Hi I'm a student in Classic French Culinary at French Culinary Institute, and it has been great experience for me. They have many opportunities once you finish your school here, and they will teach you the basics skills in order for you to prepare in the real world. Heheh I sound like a comercial, but you will enjoy it there, especially if you love pastry. Mmmm...YUM


----------



## chef from va (Nov 13, 2003)

thank you for the response i am glad to hear that it is working well for you. i just got off of an aweful day at work and you just completely turned it around. thanks! :bounce:


----------



## tytitan (Apr 6, 2004)

I'm looking at a few schools NECI, ICE, and FCI. I got the chance to talk with reps from FCI and NECI...both seem like great programs (baking and pastry).

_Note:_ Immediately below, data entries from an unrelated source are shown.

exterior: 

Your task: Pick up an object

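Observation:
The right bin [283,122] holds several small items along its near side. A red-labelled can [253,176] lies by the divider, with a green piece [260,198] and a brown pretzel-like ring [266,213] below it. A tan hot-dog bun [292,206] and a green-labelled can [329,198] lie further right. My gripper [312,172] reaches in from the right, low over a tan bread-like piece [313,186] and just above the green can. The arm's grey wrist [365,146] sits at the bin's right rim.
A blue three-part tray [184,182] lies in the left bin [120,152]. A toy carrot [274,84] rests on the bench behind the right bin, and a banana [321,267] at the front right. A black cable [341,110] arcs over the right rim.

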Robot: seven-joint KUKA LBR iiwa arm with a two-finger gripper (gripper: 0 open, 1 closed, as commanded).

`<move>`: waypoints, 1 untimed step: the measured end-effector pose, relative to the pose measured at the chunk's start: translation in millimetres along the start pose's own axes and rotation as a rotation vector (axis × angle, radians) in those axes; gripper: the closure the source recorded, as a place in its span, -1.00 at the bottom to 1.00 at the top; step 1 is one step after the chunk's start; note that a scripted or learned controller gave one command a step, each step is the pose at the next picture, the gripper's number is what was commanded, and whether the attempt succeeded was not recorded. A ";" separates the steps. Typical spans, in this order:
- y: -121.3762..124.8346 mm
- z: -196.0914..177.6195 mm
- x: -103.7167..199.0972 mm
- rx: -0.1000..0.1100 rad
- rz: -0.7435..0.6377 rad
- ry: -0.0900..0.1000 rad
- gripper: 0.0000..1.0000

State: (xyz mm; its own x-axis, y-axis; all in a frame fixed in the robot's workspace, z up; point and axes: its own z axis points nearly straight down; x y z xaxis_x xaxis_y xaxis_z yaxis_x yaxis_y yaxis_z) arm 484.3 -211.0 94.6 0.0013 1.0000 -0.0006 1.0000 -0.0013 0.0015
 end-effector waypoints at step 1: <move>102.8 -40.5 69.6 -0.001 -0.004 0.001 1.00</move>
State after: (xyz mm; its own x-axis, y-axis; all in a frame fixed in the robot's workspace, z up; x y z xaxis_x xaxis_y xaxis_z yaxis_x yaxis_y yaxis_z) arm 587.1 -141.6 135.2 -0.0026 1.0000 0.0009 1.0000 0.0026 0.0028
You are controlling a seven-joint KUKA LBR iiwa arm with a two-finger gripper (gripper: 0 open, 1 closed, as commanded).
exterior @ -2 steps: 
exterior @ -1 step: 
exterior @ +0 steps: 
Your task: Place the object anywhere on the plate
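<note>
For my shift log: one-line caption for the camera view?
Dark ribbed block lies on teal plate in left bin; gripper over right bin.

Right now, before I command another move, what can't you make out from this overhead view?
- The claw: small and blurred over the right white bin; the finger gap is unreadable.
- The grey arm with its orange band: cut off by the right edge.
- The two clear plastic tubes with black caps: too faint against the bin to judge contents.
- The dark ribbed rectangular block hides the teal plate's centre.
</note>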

What are the aid packages @ FCI...If you don't mind me asking. The rep really coulding give me an answer on this. 

thx mate.


----------



## casweetthing (Apr 12, 2004)

the CCA? The California Culinary Academy?

The B&P program is $25K for 30 weeks. I was able to get loans for $13K and am paying for the rest with cash... eeeekkkk!

In addition to being a great school there really isn't a better place to live/go to school as a food person than San Francisco! 

If you have any particular questions, give the school a call. My admissions advisor was Garth Johnson and he was great! (Still is!) They'll give you tons of information, answer any questions and help you with financial aid.


----------